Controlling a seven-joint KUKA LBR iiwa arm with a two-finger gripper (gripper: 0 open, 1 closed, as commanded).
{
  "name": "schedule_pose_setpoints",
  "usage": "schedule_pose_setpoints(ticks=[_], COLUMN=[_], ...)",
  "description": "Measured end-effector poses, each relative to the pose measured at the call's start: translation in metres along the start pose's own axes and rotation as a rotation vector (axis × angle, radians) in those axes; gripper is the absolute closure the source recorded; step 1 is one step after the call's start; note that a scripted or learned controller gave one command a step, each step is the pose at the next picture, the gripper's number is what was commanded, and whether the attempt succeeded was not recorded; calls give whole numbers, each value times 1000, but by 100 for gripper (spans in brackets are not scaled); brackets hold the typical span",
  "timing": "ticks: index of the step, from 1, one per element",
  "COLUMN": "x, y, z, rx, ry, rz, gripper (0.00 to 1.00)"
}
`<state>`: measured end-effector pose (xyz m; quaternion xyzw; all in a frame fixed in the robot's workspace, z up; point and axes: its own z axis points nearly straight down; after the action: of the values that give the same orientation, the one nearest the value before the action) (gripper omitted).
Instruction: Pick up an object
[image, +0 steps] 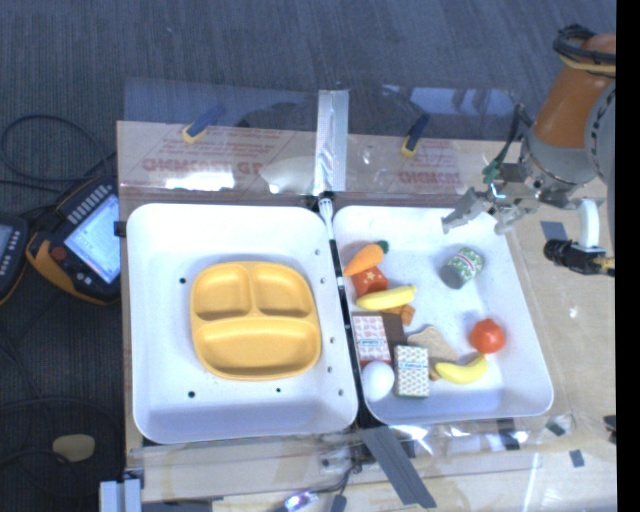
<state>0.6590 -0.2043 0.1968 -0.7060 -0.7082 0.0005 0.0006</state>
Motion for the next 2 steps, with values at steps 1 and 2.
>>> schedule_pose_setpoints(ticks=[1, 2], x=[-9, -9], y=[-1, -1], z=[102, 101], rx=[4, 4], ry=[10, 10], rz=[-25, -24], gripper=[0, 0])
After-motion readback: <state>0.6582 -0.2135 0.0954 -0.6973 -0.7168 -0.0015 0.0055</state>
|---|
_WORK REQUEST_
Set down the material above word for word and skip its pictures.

_ANSWER FOR THE TASK_
Controlling a seven-joint KUKA LBR iiwa arm with a two-finger gripper (gripper: 0 open, 1 closed, as commanded).
{
  "name": "schedule_pose_setpoints",
  "usage": "schedule_pose_setpoints(ticks=[_], COLUMN=[_], ...)",
  "description": "Measured end-effector poses, each relative to the pose measured at the call's start: translation in metres along the start pose's own axes and rotation as a rotation vector (axis × angle, radians) in those axes; gripper is the absolute closure the source recorded; step 1 is one step after the call's start; note that a scripted or learned controller gave one command a step, each step is the pose at the next picture, the gripper's number is what was commanded, and whether the attempt succeeded was not recorded; calls give whole numbers, each value times 1000, but by 100 for gripper (spans in brackets are not scaled); brackets hold the typical span",
  "timing": "ticks: index of the step, from 1, one per element",
  "COLUMN": "x, y, z, rx, ry, rz, gripper (0.00 to 1.00)"
}
`<state>`: measured end-effector pose (xyz m; quaternion xyzw; all in a frame fixed in the robot's workspace, z up; point and axes: its own z axis points nearly straight down; after the action: of the values that give the same orientation, the one nearest the value before the action) (gripper omitted).
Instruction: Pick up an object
[image, +0 steps] 
<state>0.6590 -0.2043 0.1968 -0.7060 -0.7082 0.0005 0.0006</state>
Motion for the next 2 steps, with values at steps 1 and 2.
>>> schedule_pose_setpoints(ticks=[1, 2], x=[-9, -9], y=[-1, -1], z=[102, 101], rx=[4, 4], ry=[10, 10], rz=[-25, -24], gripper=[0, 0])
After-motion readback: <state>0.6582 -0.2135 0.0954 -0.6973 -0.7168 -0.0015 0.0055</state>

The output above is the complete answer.